PROBLEM: Read through the data and report every line in which the word "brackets" occurs.
┄┄┄┄┄┄┄┄┄┄┄┄┄┄┄┄┄┄┄┄
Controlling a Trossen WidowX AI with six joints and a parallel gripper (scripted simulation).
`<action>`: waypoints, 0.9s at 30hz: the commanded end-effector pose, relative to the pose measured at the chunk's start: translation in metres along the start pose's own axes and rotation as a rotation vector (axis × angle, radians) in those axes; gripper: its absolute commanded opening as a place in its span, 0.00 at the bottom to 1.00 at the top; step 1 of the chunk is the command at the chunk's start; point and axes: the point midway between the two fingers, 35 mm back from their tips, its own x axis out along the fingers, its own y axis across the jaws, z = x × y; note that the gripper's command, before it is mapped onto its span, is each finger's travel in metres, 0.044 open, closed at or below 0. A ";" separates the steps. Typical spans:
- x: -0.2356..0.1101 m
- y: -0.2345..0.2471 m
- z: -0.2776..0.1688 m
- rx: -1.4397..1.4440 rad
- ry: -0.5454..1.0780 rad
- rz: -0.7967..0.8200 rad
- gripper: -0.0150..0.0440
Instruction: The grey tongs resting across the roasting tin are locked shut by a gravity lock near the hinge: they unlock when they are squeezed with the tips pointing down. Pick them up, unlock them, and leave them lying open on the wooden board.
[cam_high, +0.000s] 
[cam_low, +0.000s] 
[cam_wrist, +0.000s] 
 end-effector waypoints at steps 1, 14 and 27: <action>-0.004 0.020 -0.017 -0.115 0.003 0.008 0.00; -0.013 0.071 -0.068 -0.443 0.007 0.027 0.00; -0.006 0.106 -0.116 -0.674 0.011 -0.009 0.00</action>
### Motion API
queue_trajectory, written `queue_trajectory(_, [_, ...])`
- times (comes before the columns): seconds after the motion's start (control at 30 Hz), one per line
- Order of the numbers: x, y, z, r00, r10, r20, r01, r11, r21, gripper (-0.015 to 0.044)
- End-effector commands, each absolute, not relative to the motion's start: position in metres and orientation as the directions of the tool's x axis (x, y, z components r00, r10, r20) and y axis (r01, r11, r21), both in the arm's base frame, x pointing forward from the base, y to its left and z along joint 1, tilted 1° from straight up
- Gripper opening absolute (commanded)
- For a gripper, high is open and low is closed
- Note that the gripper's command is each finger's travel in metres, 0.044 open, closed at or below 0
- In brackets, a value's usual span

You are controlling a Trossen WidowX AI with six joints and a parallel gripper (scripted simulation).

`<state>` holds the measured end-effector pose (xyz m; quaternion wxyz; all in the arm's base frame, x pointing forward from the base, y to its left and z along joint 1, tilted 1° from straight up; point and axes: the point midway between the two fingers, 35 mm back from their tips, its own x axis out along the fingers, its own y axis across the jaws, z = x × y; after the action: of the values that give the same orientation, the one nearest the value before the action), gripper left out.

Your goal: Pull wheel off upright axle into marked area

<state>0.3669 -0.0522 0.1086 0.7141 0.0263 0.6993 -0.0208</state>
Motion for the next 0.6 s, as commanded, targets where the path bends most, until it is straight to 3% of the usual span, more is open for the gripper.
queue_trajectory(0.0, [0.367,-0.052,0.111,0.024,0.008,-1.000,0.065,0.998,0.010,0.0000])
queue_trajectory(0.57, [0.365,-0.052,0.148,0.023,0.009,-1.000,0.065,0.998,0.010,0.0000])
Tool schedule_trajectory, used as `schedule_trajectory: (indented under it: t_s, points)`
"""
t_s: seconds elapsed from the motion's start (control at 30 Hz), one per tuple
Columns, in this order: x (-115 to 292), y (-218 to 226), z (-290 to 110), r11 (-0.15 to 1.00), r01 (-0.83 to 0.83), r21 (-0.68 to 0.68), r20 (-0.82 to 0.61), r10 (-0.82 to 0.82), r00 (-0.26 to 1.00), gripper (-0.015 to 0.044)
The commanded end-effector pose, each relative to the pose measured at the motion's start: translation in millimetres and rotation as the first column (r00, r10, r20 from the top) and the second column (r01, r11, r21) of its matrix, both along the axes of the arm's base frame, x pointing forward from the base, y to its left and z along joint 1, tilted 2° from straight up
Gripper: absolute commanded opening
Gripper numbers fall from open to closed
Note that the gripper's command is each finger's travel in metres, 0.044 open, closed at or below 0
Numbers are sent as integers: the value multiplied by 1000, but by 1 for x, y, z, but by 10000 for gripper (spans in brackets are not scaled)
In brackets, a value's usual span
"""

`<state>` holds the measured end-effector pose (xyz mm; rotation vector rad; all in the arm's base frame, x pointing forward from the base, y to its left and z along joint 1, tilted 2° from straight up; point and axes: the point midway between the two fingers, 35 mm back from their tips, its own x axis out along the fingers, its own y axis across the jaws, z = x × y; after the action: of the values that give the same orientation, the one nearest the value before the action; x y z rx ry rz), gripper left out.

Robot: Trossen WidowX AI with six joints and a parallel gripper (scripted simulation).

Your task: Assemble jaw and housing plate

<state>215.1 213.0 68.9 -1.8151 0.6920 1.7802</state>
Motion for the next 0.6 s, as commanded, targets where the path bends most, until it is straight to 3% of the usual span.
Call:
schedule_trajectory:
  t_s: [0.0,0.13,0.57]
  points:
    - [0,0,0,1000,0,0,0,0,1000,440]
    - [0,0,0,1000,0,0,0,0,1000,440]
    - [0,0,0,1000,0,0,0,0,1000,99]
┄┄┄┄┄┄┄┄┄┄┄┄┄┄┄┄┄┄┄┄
SOLUTION BELOW:
- In brackets, a value's usual span
Numbers are sent as integers: the value multiplied by 1000, but by 1 for x, y, z, but by 10000 for gripper (spans in brackets are not scaled)
In brackets, a value's usual span

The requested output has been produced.